Testing speed of xml parsing in MRI and JRuby

FYI:

I’m hoping to use Hpricot for general XML processing instead of Rexml
or Libxml in some projects and I wanted to find out the speeds of
different XML parsers in MRI and JRuby.

I was very impressed by how much faster JRuby is when running in Java
1.6 than in 1.5. In Java 1.6 Hpricot in JRuby was only 10% slower
than in MRI.

So far I’ve only got one test parsing a 100k xml file and counting a
certain type of element. I’m planning to add more tests that cover
the kind of processing I need to do.

This is the test:

Do this 100 times:

  • parse a 100k XML file and count the 466 leaf nodes

The results shown below are the times after a “rehearsal”. The times
for JRuby are faster when the JVM has been “warmed-up”. The rehearsal
has no effect on the MRI timings.

Platform and method total time

JRuby (Java 1.6.0) jdom_document_builder 0.363
MRI: libxml 0.389
JRuby (Java 1.6.0 server) jdom_document_builder 0.412
JRuby (server) jdom_document_builder 0.617
JRuby: jdom_document_builder 1.451
MRI: hpricot 2.056
JRuby (Java 1.6.0 server) hpricot 2.272
JRuby (Java 1.6.0) hpricot 2.273
JRuby (server) hpricot 3.447
JRuby: hpricot 6.198
JRuby (Java 1.6.0 server) rexml 6.251
JRuby (Java 1.6.0) rexml 6.356
MRI: rexml 7.624
JRuby (server) rexml 9.609
JRuby: rexml 12.944

  • I’d also like to add tests for Ruby 1.9.

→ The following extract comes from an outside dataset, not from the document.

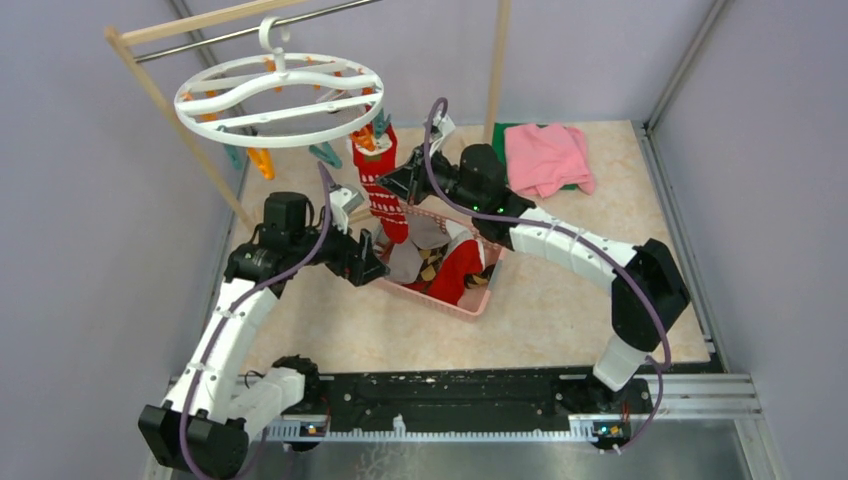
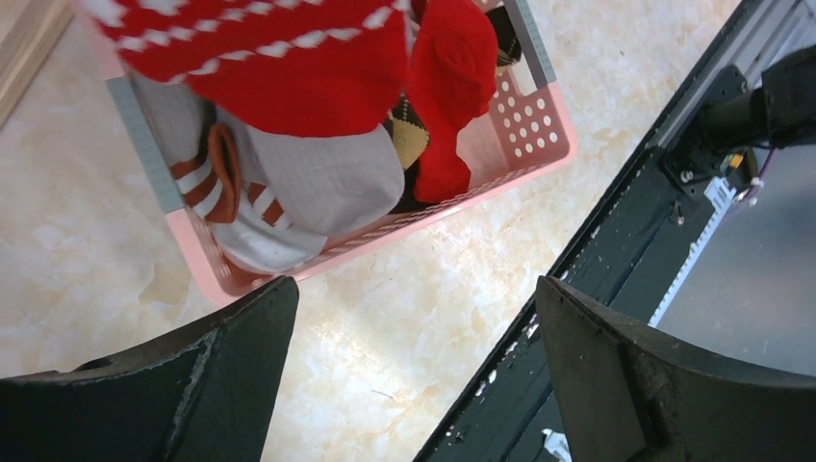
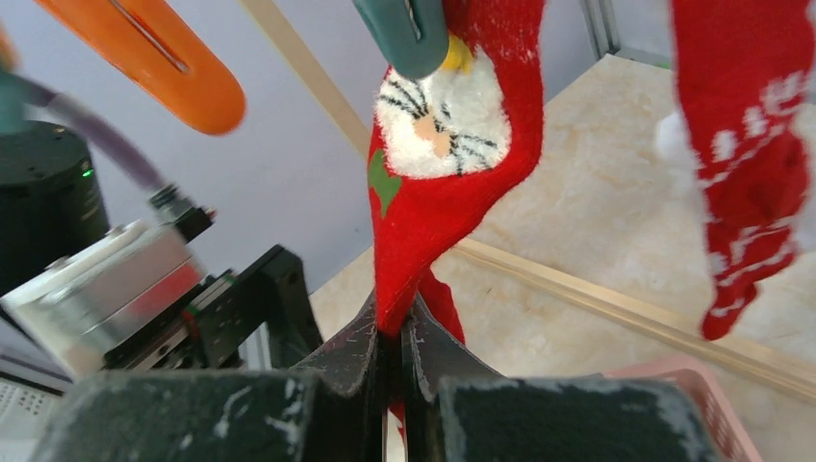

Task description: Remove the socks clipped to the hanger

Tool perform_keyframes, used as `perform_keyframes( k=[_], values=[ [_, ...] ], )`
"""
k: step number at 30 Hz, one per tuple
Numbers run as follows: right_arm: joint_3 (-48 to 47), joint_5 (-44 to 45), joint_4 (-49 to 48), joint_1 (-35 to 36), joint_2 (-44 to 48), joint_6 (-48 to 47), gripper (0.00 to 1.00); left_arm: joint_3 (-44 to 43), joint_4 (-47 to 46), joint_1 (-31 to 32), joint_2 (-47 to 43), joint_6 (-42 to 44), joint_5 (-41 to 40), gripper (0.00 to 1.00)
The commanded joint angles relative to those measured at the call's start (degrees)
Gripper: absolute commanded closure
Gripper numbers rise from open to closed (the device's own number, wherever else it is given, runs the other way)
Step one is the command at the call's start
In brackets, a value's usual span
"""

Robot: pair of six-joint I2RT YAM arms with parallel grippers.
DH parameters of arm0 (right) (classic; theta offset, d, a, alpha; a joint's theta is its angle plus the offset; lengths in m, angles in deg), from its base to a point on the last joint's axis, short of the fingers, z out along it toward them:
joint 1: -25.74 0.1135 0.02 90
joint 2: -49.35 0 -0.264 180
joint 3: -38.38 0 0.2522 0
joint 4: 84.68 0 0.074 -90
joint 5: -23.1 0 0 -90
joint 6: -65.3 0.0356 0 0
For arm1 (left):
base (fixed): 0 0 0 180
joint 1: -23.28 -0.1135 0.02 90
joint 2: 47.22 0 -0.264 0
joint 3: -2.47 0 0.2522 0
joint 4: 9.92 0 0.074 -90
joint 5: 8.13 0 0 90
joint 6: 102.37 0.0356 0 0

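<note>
The white oval hanger (image 1: 280, 100) hangs from the rack bar at the back left, with orange and teal clips under it. A red Santa sock (image 3: 443, 183) hangs from a teal clip (image 3: 409, 34). My right gripper (image 3: 396, 322) is shut on its lower part; it also shows in the top view (image 1: 393, 185). A second red sock with white pattern (image 3: 751, 144) hangs to the right of it. My left gripper (image 2: 416, 289) is open and empty, just left of the pink basket (image 2: 539, 164). The basket holds grey (image 2: 327, 173), red (image 2: 452, 87) and argyle (image 2: 409, 135) socks.
The wooden-framed rack (image 1: 180, 120) with its metal bar stands at the back left. A folded pink cloth (image 1: 545, 155) lies on a green cloth (image 1: 500, 135) at the back right. An empty orange clip (image 3: 159, 58) dangles left of the Santa sock. The black base rail (image 1: 450, 400) runs along the near edge.
</note>
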Motion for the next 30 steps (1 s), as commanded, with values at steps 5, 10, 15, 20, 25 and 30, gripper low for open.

The timings reported here are taken from the second time the 100x
loop is run for each platform/library test so the JVM should be
warmed up.

Tested on:

MacBook Pro
2.33 GHz Intel Core 2 Duo
4 GB memory
running MacOS X 10.5.2

Ruby versions tested:
MRI: ruby 1.8.6 (2007-09-24 patchlevel 111) [universal-darwin9.0]
JRuby: ruby 1.8.6 (2008-03-20 rev 6255) [i386-jruby1.1RC3] on Java
1.5.0_13
JRuby: ruby 1.8.6 (2008-03-20 rev 6255) [i386-jruby1.1RC3] on
Java 1.6.0_03 (Soylatte)

Library versions MRI:
libxml-ruby 0.5.4
hpricot 0.6

Library versions JRuby:
hpricot 0.6.161

More details are available in thelinks below:

Benchmark code and data checked into subversion here:
https://svn.concord.org/svn/projects/trunk/common/ruby/xml_benchmarks

Trac:
http://trac.cosmos.concord.org/projects/browser/trunk/common/ruby/xml_benchmarks

  • Hpricot uses code created by Ragel, a state machine compiler that
    can produce C or Java code, for the initial parsing. The Ragel =>
    Java compiler can only produce one style of code generation and it is
    not the fastest. The style chosen by Hpricot for generating the C
    code produces a larger executable and is faster.